## WORK INSTRUCTION
Each line below that includes the word "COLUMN" is to be reported.

## INPUT FOR THIS TASK
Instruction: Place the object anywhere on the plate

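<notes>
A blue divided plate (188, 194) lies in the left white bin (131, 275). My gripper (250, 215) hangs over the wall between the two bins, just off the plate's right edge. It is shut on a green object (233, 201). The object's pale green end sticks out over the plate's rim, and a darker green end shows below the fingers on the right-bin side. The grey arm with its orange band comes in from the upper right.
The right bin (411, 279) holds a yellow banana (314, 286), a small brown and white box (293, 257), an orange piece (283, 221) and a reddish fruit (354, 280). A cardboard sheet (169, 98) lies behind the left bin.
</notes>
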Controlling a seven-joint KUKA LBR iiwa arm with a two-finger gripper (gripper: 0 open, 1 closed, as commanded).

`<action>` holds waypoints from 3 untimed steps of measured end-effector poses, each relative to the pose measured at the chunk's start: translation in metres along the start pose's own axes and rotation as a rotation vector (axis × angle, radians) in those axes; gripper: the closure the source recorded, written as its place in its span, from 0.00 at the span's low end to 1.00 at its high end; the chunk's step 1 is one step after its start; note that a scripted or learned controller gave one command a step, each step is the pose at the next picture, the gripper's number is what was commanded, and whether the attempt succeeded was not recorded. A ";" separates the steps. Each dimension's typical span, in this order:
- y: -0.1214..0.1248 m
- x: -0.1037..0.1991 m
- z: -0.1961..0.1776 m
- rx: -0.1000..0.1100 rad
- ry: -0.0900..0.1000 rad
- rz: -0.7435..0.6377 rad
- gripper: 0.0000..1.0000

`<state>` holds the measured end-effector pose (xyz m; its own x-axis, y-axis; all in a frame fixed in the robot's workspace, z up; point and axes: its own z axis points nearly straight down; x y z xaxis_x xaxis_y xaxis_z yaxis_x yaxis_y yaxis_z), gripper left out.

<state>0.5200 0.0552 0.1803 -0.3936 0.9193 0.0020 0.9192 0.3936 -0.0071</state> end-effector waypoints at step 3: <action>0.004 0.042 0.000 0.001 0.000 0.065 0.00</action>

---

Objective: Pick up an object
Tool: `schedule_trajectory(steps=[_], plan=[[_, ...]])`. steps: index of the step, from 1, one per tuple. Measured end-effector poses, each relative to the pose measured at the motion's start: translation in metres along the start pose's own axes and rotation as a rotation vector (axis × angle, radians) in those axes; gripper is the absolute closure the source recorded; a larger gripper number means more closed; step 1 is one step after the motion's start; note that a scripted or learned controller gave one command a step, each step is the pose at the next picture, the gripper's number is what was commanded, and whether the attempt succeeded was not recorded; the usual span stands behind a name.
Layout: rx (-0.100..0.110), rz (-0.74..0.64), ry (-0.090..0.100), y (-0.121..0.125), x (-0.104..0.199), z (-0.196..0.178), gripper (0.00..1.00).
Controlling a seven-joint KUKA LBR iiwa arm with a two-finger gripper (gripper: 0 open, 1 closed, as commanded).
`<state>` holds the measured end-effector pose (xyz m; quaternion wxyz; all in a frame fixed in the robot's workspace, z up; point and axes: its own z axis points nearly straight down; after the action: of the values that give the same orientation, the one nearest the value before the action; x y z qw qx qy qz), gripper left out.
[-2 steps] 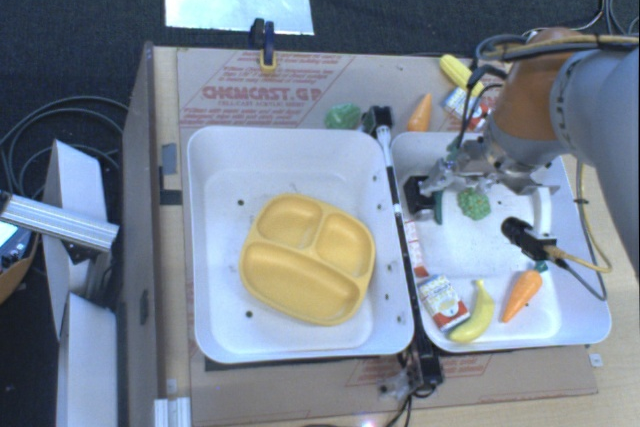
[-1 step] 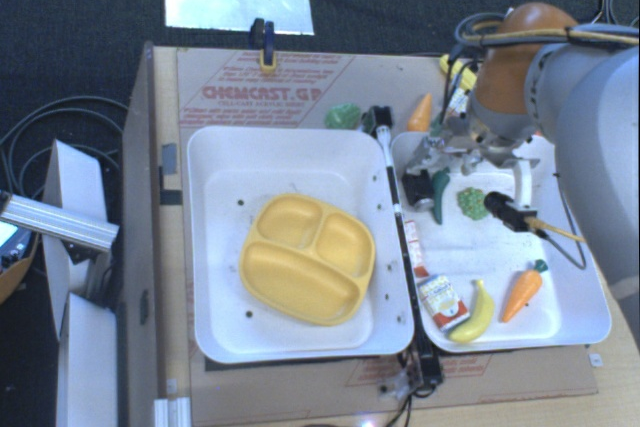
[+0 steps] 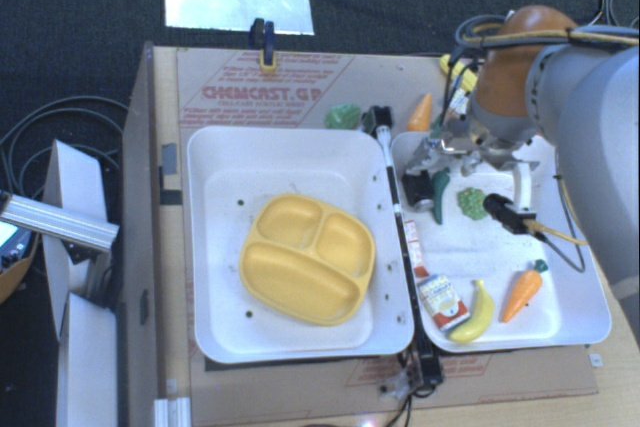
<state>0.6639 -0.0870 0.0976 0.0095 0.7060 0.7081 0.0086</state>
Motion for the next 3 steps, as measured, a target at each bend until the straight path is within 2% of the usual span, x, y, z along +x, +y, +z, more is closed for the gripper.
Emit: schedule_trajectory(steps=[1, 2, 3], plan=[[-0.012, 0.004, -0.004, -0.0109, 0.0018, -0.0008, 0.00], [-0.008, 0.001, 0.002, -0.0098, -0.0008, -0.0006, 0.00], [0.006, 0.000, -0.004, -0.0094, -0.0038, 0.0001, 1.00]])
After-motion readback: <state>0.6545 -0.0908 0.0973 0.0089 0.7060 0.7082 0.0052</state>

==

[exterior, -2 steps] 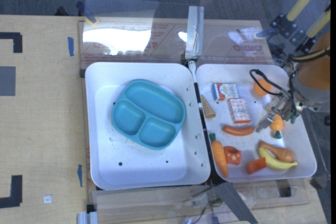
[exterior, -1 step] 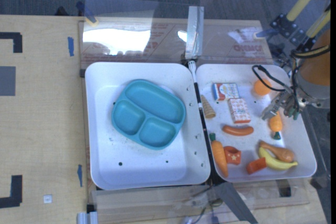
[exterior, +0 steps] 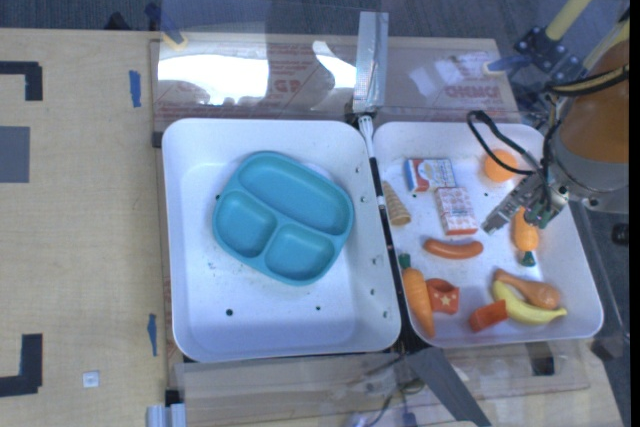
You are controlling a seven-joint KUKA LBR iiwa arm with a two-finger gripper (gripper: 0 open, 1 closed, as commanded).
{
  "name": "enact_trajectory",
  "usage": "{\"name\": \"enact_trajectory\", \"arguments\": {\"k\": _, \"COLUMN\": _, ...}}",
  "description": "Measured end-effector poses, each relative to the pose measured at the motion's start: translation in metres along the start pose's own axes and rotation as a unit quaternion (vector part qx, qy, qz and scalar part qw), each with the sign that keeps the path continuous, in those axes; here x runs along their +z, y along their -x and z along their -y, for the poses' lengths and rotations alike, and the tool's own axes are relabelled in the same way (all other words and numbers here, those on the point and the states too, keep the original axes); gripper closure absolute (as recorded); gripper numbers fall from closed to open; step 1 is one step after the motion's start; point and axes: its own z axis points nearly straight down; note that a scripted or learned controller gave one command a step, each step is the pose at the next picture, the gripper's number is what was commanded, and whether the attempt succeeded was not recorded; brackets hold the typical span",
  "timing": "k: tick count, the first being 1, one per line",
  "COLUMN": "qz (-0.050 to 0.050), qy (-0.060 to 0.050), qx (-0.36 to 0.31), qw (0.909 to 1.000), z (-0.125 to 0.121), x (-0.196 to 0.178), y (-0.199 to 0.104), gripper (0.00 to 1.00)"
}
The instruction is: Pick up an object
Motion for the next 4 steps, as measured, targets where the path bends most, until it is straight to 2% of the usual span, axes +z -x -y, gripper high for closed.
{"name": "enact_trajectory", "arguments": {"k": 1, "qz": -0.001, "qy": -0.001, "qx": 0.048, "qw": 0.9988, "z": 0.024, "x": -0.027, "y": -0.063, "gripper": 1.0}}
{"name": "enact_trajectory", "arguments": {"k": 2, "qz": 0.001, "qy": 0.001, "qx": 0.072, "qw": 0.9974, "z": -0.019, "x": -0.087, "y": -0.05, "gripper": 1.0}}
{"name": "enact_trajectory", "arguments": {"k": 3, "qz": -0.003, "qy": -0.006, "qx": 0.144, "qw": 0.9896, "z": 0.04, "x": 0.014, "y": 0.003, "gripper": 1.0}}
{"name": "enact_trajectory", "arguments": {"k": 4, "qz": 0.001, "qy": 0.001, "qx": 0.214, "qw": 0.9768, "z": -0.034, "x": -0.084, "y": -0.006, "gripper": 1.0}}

## RESULT OF THIS TASK
  "usage": "{\"name\": \"enact_trajectory\", \"arguments\": {\"k\": _, \"COLUMN\": _, ...}}",
  "COLUMN": "qz (-0.050 to 0.050), qy (-0.060 to 0.050), qx (-0.36 to 0.31), qw (0.909 to 1.000), z (-0.125 to 0.121), x (-0.196 to 0.178), y (-0.199 to 0.104), gripper (0.00 to 1.00)"

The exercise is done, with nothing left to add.